■ **WHAT TO WORK ON**:
Take the data below and repeat it exactly.

■ **SOURCE DATA**:
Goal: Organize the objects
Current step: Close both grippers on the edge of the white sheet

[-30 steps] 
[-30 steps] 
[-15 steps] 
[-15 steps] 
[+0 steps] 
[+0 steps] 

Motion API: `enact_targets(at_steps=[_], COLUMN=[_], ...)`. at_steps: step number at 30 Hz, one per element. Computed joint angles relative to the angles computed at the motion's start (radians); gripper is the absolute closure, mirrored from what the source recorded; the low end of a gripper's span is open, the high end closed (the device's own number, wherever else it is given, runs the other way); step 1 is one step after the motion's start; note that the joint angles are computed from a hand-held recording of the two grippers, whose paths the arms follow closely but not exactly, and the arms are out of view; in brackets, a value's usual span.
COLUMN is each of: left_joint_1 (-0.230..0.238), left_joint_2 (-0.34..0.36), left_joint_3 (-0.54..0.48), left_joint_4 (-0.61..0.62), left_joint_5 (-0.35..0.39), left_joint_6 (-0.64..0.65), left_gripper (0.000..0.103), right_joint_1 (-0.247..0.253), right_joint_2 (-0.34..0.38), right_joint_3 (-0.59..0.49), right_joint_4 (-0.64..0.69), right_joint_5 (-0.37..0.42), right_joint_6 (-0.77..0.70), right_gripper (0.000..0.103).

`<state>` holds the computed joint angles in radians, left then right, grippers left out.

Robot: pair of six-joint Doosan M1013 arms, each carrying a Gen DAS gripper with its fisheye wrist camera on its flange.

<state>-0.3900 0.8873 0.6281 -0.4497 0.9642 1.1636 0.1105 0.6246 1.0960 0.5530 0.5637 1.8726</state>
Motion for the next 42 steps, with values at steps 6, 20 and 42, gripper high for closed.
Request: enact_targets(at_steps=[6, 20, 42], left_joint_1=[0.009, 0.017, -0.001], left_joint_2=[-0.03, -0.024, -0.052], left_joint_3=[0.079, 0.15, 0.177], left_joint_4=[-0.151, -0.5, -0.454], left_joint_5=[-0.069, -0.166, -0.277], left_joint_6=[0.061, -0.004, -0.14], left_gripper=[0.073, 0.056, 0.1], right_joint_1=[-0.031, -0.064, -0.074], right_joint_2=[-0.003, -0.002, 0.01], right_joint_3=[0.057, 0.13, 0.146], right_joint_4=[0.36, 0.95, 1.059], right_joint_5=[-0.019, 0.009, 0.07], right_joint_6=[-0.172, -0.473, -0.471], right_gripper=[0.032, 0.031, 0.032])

■ **THE ANSWER**:
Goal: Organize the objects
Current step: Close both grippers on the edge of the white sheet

[-30 steps] 
[-30 steps] 
[-15 steps] 
[-15 steps] 
[+0 steps] 
[+0 steps] 

Motion API: `enact_targets(at_steps=[_], COLUMN=[_], ...)`. at_steps: step number at 30 Hz, one per element. Computed joint angles relative to the angles computed at the motion's start (radians); gripper is the absolute closure, mirrored from what the source recorded; the low end of a gripper's span is open, the high end closed (the device's own number, wherever else it is given, runs the other way); step 1 is one step after the motion's start; note that the joint angles are computed from a hand-held recording of the two grippers, whose paths the arms follow closely but not exactly, and the arms are out of view; in brackets, a value's usual span.
COLUMN is each of: left_joint_1 (-0.230..0.238), left_joint_2 (-0.34..0.36), left_joint_3 (-0.54..0.48), left_joint_4 (-0.61..0.62), left_joint_5 (-0.35..0.39), left_joint_6 (-0.64..0.65), left_gripper (0.000..0.103), right_joint_1 (-0.247..0.253), right_joint_2 (-0.34..0.38), right_joint_3 (-0.59..0.49), right_joint_4 (-0.64..0.69), right_joint_5 (-0.37..0.42), right_joint_6 (-0.77..0.70), right_gripper (0.000..0.103).

`<state>` holds the computed joint angles in radians, left then right, grippers left out.

Robot: pair of six-joint Doosan M1013 arms, each carrying a Gen DAS gripper with its fisheye wrist camera on its flange.

<state>-0.3900 0.8873 0.6281 -0.4497 0.9642 1.1636 0.1105 0.6246 1.0960 0.5530 0.5637 1.8726</state>
Motion for the next 42 steps, with values at steps 6, 20 and 42, gripper high for closed.
Request: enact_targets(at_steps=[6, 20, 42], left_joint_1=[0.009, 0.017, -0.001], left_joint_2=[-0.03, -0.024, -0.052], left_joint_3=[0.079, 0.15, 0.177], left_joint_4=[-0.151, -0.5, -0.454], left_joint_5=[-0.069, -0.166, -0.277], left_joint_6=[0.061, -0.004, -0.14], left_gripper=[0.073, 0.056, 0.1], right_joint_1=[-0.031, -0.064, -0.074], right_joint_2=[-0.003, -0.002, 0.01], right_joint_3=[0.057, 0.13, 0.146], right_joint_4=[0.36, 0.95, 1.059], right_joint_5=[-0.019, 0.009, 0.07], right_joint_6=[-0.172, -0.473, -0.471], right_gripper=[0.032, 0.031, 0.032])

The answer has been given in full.